**WHAT TO PRODUCE:**
Which lines below fall between the one containing "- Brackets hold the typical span" and the one containing "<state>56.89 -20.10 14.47"? Repeat them exactly, counting both of those lines, and add nothing else.

Records excerpted from a collection:
+---+

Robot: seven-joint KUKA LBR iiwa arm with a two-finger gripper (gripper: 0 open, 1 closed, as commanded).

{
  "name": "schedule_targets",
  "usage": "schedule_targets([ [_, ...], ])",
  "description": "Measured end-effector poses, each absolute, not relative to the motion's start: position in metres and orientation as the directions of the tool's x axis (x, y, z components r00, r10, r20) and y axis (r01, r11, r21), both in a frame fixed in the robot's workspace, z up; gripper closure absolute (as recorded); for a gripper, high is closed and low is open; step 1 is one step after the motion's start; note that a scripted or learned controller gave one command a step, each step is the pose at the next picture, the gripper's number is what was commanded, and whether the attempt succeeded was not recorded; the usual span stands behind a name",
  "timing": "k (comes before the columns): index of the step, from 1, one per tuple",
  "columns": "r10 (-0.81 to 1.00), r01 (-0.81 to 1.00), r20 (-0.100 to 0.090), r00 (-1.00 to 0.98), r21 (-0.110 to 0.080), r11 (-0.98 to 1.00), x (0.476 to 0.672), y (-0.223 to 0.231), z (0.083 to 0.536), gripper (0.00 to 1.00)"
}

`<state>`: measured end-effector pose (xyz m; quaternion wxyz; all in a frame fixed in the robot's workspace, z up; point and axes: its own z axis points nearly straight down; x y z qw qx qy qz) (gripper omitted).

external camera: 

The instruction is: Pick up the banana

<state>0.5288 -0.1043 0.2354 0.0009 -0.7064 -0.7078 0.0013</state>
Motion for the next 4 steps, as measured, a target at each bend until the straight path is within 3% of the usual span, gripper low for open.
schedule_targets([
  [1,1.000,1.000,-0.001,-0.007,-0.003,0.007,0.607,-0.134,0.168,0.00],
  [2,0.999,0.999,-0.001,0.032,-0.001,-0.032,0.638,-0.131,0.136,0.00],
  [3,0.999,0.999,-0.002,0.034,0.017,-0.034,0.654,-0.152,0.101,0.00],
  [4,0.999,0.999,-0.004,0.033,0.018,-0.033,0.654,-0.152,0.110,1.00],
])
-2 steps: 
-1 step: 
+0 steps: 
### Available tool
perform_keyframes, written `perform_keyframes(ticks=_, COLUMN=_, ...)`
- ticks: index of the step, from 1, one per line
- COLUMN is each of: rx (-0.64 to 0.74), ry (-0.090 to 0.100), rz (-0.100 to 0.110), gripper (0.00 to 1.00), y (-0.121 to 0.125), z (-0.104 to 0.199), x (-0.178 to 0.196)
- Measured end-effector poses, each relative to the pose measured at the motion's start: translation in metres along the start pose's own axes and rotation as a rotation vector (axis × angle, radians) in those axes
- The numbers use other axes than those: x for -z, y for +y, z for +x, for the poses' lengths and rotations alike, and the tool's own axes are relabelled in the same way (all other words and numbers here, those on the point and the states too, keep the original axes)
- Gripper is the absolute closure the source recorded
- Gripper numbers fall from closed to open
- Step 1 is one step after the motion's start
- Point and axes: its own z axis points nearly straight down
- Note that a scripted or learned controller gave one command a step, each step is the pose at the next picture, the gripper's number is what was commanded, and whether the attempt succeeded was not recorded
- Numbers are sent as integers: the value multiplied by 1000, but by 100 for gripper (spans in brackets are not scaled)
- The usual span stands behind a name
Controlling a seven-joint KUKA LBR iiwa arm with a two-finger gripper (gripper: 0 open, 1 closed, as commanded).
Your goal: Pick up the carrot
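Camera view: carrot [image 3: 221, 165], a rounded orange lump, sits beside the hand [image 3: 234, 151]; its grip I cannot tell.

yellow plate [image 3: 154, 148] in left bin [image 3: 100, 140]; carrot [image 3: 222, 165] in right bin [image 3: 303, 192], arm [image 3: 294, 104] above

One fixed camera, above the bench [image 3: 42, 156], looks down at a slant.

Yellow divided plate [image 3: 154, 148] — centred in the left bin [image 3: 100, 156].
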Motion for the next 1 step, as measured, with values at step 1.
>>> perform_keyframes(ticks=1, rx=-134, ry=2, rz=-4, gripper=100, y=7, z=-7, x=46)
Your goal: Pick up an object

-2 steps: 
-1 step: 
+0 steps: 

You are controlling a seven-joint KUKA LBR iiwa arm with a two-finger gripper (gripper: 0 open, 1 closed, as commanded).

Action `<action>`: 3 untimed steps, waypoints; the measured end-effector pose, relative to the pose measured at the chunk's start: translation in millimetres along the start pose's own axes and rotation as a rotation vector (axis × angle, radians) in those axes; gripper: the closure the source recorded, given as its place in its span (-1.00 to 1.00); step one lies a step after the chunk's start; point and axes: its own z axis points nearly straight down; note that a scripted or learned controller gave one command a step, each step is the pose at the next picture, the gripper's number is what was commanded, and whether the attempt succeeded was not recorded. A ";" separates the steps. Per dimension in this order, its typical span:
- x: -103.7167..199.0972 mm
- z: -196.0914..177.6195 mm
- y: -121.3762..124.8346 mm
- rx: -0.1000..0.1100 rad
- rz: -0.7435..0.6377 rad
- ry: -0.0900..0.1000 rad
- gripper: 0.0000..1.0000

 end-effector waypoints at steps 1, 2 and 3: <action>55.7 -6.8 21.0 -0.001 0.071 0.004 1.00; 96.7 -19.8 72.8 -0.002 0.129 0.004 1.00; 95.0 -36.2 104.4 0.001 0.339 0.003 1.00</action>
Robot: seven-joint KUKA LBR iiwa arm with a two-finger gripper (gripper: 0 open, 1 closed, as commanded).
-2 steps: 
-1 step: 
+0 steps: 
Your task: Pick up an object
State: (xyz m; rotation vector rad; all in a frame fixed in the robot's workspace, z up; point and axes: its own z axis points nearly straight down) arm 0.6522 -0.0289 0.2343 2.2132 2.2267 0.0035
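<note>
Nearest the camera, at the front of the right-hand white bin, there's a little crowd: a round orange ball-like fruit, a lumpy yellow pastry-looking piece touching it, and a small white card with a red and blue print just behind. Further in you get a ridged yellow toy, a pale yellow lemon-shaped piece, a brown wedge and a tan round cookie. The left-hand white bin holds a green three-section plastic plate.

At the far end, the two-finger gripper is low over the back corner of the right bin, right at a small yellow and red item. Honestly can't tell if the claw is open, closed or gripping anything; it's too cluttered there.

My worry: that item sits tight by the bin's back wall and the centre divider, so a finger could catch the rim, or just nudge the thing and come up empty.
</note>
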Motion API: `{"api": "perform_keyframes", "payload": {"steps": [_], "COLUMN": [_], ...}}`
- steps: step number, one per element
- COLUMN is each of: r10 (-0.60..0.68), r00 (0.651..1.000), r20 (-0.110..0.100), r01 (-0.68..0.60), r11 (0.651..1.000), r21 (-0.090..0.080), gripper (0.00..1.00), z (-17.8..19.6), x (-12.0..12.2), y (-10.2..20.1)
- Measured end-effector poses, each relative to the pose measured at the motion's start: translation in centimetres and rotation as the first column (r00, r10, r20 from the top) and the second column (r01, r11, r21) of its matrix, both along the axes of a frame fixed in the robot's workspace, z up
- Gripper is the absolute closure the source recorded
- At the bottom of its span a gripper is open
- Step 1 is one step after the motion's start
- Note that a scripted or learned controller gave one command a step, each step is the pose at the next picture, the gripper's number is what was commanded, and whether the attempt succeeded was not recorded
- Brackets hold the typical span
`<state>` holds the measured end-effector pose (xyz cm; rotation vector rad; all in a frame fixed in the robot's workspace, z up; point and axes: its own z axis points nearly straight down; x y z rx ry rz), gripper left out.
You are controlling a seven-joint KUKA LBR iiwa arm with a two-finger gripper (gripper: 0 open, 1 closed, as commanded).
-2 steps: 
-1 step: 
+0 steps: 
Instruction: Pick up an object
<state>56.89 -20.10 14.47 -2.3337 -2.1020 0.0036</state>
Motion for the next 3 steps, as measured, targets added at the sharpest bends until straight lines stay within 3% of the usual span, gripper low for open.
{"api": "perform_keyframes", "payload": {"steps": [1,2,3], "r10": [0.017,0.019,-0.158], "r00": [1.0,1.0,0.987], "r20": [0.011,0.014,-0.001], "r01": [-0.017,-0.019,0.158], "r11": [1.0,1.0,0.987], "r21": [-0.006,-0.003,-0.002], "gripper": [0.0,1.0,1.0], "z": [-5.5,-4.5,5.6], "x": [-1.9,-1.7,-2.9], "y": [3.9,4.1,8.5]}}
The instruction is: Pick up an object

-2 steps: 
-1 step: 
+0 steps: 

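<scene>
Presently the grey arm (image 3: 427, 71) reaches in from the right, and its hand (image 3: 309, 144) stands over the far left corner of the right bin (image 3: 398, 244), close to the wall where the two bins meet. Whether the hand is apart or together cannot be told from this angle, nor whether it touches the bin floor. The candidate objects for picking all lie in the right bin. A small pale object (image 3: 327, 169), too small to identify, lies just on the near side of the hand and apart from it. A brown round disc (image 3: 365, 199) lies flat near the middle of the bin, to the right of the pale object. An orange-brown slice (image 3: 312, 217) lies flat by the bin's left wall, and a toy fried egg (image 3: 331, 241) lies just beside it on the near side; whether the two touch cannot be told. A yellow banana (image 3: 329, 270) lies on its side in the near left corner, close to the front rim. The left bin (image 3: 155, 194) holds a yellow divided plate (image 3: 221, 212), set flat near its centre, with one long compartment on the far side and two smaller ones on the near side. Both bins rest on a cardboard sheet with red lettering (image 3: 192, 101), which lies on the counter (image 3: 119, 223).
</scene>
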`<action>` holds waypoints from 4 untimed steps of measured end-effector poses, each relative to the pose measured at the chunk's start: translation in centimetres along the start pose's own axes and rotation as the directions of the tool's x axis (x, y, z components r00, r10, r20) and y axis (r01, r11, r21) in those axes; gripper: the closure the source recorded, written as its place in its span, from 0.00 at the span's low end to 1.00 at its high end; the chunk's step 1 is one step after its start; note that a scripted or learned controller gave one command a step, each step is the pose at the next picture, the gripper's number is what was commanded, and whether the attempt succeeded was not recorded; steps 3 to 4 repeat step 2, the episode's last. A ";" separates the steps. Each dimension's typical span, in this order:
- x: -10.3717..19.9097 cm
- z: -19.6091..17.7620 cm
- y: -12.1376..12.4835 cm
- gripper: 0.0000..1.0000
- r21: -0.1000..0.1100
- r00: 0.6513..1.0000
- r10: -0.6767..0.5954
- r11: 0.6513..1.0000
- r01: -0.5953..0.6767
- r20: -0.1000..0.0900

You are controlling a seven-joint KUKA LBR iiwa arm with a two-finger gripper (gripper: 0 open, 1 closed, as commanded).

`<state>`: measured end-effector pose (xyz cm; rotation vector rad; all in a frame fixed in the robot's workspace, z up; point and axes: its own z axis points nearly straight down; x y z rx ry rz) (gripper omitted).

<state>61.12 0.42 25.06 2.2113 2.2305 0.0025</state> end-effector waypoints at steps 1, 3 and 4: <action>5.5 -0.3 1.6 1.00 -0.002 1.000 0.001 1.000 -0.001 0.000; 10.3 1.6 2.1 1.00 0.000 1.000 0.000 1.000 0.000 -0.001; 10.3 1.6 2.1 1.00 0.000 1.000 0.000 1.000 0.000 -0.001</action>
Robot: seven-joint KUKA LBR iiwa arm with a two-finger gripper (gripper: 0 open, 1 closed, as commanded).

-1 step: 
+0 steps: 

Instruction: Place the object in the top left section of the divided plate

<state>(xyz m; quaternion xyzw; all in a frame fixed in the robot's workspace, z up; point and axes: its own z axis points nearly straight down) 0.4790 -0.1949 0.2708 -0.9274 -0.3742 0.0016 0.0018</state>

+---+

**THE COMPLETED TASK:**
- Brackets hold the typical span
`<state>` holds the measured end-effector pose (xyz cm; rotation vector rad; all in a frame fixed in the robot's workspace, z up; point and axes: its own z axis points nearly straight down; x y z rx ry rz), gripper left out.
You are controlling a seven-joint KUKA LBR iiwa arm with a two-finger gripper (gripper: 0 open, 1 closed, as commanded).
-2 steps: 
-1 step: 
+0 steps: 
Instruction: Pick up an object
<state>56.89 -20.10 14.47 -2.3337 -2.1020 0.0036</state>

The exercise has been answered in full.